Effect of environment on fatigue crack growth in ultrafine grain Al–Mg

• Published in: International journal of fatigue Vol. 31; no. 11; pp. 1678 - 1683
• Main Authors: Pao, P.S., Holtz, R.L., Jones, H.N., Feng, C.R.
• Format: Journal Article Conference Proceeding
• Language: English
• Published: Kidlington Elsevier Ltd 01.11.2009; Elsevier
• Subjects: Aluminum; Applied sciences; Environmental effect; Exact sciences and technology; Fatigue; Fatigue crack growth; Fatigue crack growth threshold; Mechanical properties and methods of testing. Rheology. Fracture mechanics. Tribology; Metals. Metallurgy; Microstructure; Ultrafine grained material; Fatigue crack growth; Environmental effect; Microstructure; Aluminum; Fatigue crack growth threshold; Ultrafine grained material; Aluminium base alloys; Mechanical properties; Fatigue; Fatigue crack; Crack propagation; Medium effect; Magnesium alloy; Fine grain structure; Fatigue threshold
• ISSN: 0142-1123; 1879-3452
• DOI: 10.1016/j.ijfatigue.2009.03.018

The fatigue crack growth rates, obtained in high vacuum and in ambient air, of ultrafine grain (UFG) Al–7.5Mg (grain size ∼ 250 nm) at various load ratios were compared to those of powder-metallurgy (P/M) Al–7Mg (grain size ∼ 2 μm) and ingot-metallurgy (I/M) Al–7Mg (grain size ∼ 100 μm). In both vacuum and ambient air, fatigue crack growth rates at all stress ratios decrease with increasing grain size.
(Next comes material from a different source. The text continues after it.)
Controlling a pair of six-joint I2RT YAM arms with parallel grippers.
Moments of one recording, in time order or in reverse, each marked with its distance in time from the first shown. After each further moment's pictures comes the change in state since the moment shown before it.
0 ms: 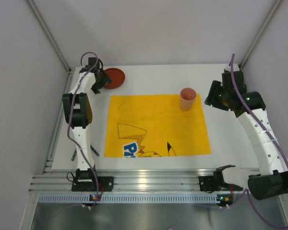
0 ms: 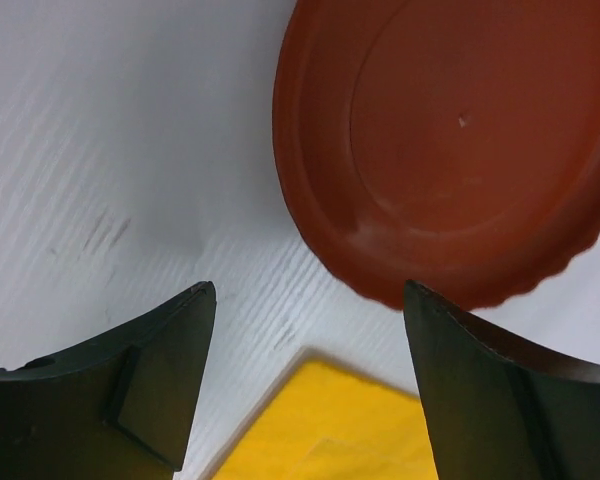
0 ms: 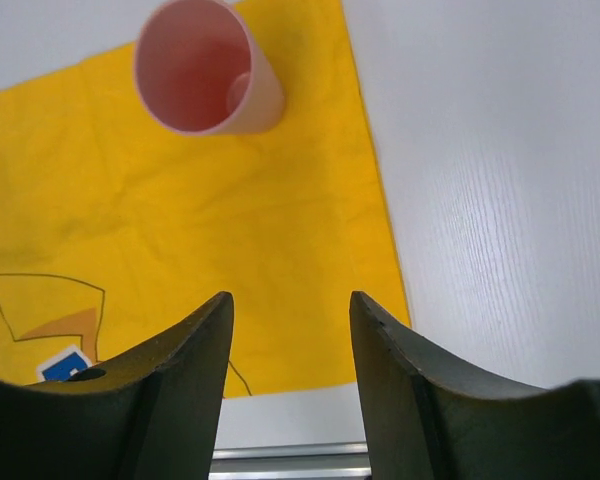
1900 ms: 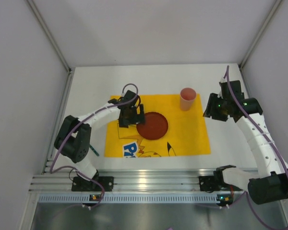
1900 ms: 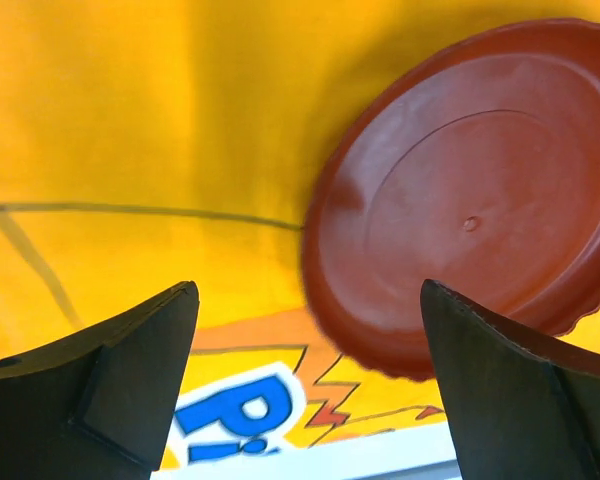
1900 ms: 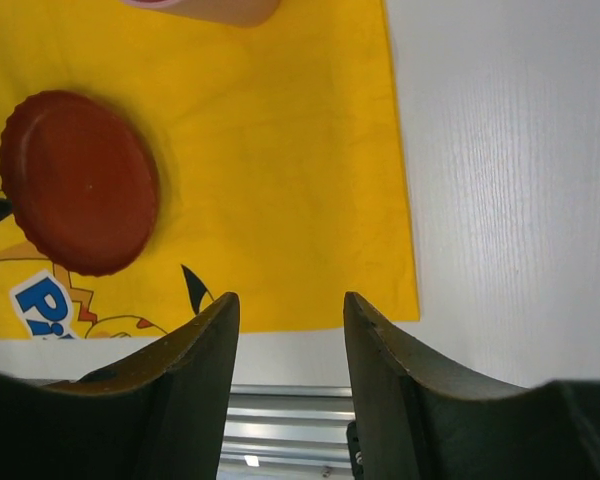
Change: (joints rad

The fatigue crack growth threshold (Δ K th) follows the reverse order, increasing with increasing grain size. These trends are interpreted in terms of fracture surface roughness effects that are correlated with grain size. In vacuum, the thresholds of all three materials exhibit no load ratio dependency at load ratios from 0.1 to 0.5. In air, the threshold of UFG Al–7.5Mg exhibits weak load ratio dependency, while P/M and I/M Al–7Mg exhibit modest load ratio dependency. The environmental effect on the fatigue crack growth rates is assessed by determining the difference in crack growth driving force (Δ K) between air and vacuum. It was found that the environmental contribution to the driving force of all three materials is similar, nearly independent of grain size.